On the other hand, I have seen fewer reflections on the experience of being a parent to a mixed race child, and on that at least I can claim to have an authentic perspective to offer. Well, actually it’s a bit more complex than that: I can’t see things through the eyes of a black father of a mixed race child, nor of course those of a mother of any race. There is no doubt that these different permutations produce fundamentally different experiences, and I for one would be fascinated to hear from people who’ve been through one of the others.

However, back to what I do know. As I write this, my son’s handsome, moody image looks out at me from a photograph I took of him when he was 16. People often say they can see my likeness in him, but I find it very difficult to do so. (Which is lucky for him, I suspect!) But even the most confident of those observers of the father in the son would probably not say that “he looks just like you!” My son is I think fairly well towards the “black” end of the white-black spectrum of mixed race possibility, and no-one would look at him and think, “White boy.” It is simply not possible for him to look like me in the way that sometimes children really do look like younger versions of their fathers. I don’t make this point to illustrate a problem, but rather to illustrate a difference.

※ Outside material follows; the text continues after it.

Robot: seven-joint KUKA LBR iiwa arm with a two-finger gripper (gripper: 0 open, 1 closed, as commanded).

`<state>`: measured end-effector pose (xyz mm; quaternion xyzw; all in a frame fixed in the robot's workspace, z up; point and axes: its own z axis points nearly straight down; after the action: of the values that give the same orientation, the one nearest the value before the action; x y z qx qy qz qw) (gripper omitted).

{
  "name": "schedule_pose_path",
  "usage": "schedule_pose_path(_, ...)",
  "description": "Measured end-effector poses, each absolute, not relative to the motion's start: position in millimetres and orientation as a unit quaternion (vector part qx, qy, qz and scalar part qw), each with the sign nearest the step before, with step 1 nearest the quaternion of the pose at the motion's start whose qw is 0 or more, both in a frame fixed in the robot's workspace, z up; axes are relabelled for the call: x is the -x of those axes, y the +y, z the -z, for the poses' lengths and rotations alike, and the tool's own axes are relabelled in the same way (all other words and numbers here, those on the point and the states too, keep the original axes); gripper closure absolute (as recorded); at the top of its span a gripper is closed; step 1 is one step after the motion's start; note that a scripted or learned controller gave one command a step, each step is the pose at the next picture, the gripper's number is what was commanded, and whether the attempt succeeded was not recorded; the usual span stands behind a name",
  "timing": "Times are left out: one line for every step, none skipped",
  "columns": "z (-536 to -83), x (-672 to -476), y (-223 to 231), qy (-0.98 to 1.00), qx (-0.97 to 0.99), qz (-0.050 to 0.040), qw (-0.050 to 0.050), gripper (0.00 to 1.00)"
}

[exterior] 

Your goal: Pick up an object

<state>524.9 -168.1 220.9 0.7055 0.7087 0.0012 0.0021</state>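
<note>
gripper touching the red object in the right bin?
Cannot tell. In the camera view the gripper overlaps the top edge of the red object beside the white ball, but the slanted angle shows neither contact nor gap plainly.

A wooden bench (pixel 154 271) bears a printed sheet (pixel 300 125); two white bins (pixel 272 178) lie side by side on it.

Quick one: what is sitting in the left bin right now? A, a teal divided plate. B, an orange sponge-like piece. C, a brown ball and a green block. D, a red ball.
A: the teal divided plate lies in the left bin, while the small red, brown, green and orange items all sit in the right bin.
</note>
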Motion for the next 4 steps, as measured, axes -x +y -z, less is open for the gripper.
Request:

Whether or not it’s ever a wise thing to do, I cannot think of my son as “li’l me.” There is indeed some sort of a gulf fixed between us.

I’m not attempting to enter into my son’s head, nor to claim any understanding of his journey, but it I think it’s an observable fact that his primary identification is as a young black man. He’s always kept both black and white friends, but as he’s got older his real friendships have always been with black boys. His tastes in music are undilutedly black. Listening to his rap music, and watching him move his head in that rhythmic and distinctively black way as the rapper waxes eloquent about niggers and bitches, is to observe a world in which I have no part whatsoever. Many black parents would also baulk at the imagery and language of rap artists, especially in their frequently blood-curdling attitudes to gays and women, but that’s not the distance that I’m describing. Those black parents might find their son’s musical enthusiasms distasteful, but not alienating. My son, if he so wishes, can refer to himself as a nigger as many black people do in their everyday speech. It’s hardly a linguistic place to which I can accompany him. Here at least, the gulf is both fixed and great.

As is often the case, it’s not the big things that always resonate the loudest; trivial though it might be, my son and I can’t go to the same barber. But there are some big things that do. I can’t get stopped and searched, or pulled over when driving, just because the copper thinks I’m black and probably thus also a criminal. Not that I want to be at the arse-end of the police’s institutional racism (and no, it hasn’t been dealt with or swept away) but it also means that I can’t empathise when it happens to my son. I can’t walk with him. And I know he feels it.

So the dynamics of mixed race life are not neutral or evenly distributed between the opposite poles of the “dual heritage”. To be mixed race may not necessarily mean being black, but it sure as hell means you’re not white. It’s as if the black and the white bits are not on the same plane, so that the fluids of identity cannot flow with equal ease to any place on the continuum. Rather, there’s a relentless gradient that flows inexorably towards the black pole. When my son mixes with his mother’s family, he’s still clearly also in  his own family. But when he mixes with mine, notwithstanding that they love him and cherish him, he’s a visitor from somewhere else.

My head tells me that this is all a part of racism, it’s a consequence of history and of injustice. It is not my fault. It is not my son’s fault. But my heart tells me that it’s aching nonetheless. I so much want that gulf to be removed, rather than to have to reach out across it. I want to be close to my son. But I cannot be. And it hurts.